There are a handful of switches I saw that are switching on a type parameter, like:

switch (T) {
  case Uri:
    return Uri.parse(v) as T;
  case DateTime:
    return DateTime.fromMicrosecondsSinceEpoch((v * 1000 * 1000).round())
        as T;
  case Duration:
    return Duration(microseconds: (v * 1000 * 1000).round()) as T;
  case String:
  case num:
  case bool:
    return v;
  default:
    return factory == null ? v : factory(v);
}

Those are a more reasonable use of a type literal since you don't have an instance to type test.

Overall, the conclusion I see is that a type literal in a switch case or pattern is very rarely deliberate. Going forward, when a user writes one, they will almost certainly be intended to write a type test.

So allowing type literals in patterns and having them mean "equivalent to the type object" is very likely a serious footgun.

Existing errors, warnings, and lints

The existing static analysis may catch some of these mistakes incidentally. For example, if you write:

test(num n) {
  switch (n) {
    case int: print('integer');
    case double: print('float');
  }
}

The analyzer reports:

  error • temp.dart:2:3 • The type 'num' is not exhaustively matched by the switch cases since it doesn't match
          'double()'. Try adding a default case or cases that match 'double()'. • non_exhaustive_switch_statement
warning • temp.dart:3:10 • The matched value type 'num' can never be equal to this constant of type 'Type'. Try a
          constant of the same type as the matched value type. • constant_pattern_never_matches_value_type
warning • temp.dart:4:10 • The matched value type 'num' can never be equal to this constant of type 'Type'. Try a
          constant of the same type as the matched value type. • constant_pattern_never_matches_value_type

But the error here is only because num happens to be a sealed type. And the warnings are only because I happened to switch on num which is known to the compiler to be a sealed type with primitive equality. There are no errors in, say:

test(Map<String, dynamic> json) {
  switch (json) {
    case {'id': int}: print('integer id');
  }
}

[mit-mit]

Great analysis!

While we're at it, I find this lint message hard to read.
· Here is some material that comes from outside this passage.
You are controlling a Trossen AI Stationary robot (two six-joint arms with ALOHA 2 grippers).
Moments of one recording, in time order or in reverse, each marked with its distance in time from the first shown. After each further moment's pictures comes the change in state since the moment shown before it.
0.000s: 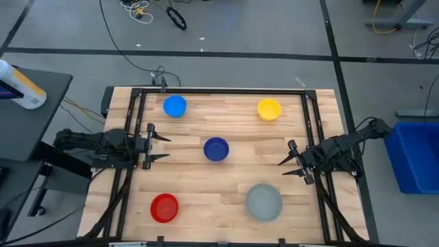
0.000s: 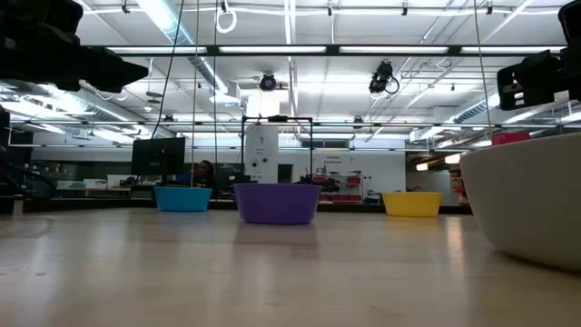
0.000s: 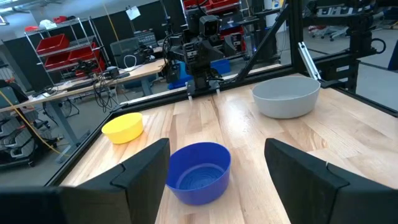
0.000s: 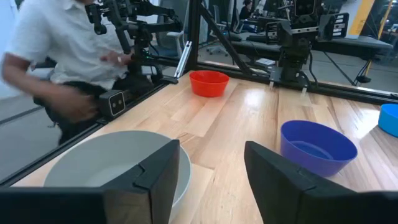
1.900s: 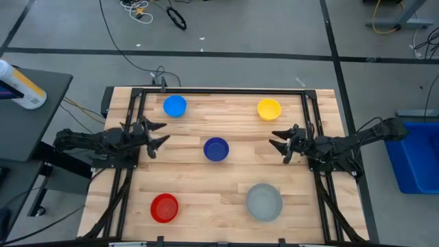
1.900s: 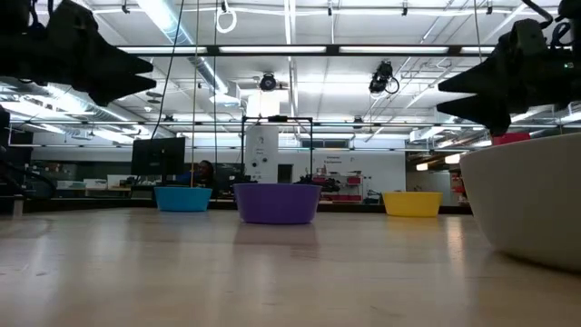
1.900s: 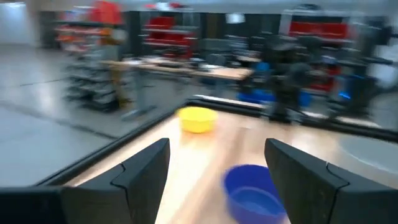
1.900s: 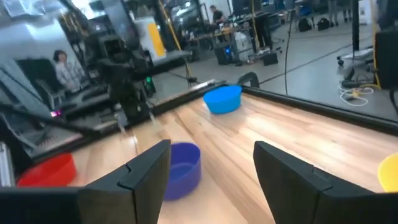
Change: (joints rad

Anyone has suggestions for how to potentially improve it?

warning • temp.dart:3:10 • The matched value type 'num' can never be equal to this constant of type 'Type'. Try a
          constant of the same type as the matched value type. • constant_pattern_never_matches_value_type

[munificent]

I think if we have a lint that fires on all type literals and routes them to what they most likely intend to write, a type test, then almost no one will ever see that warning message.

[fishythefish]

I'm catching up here after reading Erik's language meeting notes. @munificent: You have the following example of code migrated to use type test patterns:

switch (drawable.runtimeType) {
  case Pixel p:
    putPixel(p);
  case Line l:
    drawLine(l);
  case WireFrameTriangle wt:
    drawWireframeTriangle(wt);
  case FilledTriangle ft:
    drawFilledTriangle(ft);
  // ...
  default:
    debugPrint('can\'t draw : unknown type: ?');
}

Should .runtimeType also be dropped from the scrutinee? (I didn't want to edit it without confirming.)

[munificent]

Should .runtimeType also be dropped from the scrutinee? (I didn't want to edit it without confirming.)

Oops, yes, fixed. Thanks!

[mit-mit]

@johnpryan tells me that this issue seems to be mentioned as a common footgun on socials.

@scheglov @bwilkerson @pq thoughts on implementing the lint @munificent describes above?

[scheglov]

Sure, we already have this lint, I can make it more aggressive. We already have a fix to use type check Foo _. We don't have a fix to use const (Foo).

[scheglov]

https://dart-review.googlesource.com/c/sdk/+/305420 for 'Convert to constant pattern' quick fix.

[pq]

Nice!

[mit-mit]

Note: a cherry pick discussion for this is happening in the comments of https://github.com/dart-lang/linter/pull/4358

[pq]

Cherry-pick prepared: https://github.com/dart-lang/sdk/issues/52516

[pq]

🦅 Cherry pick landed (but not yet in a release).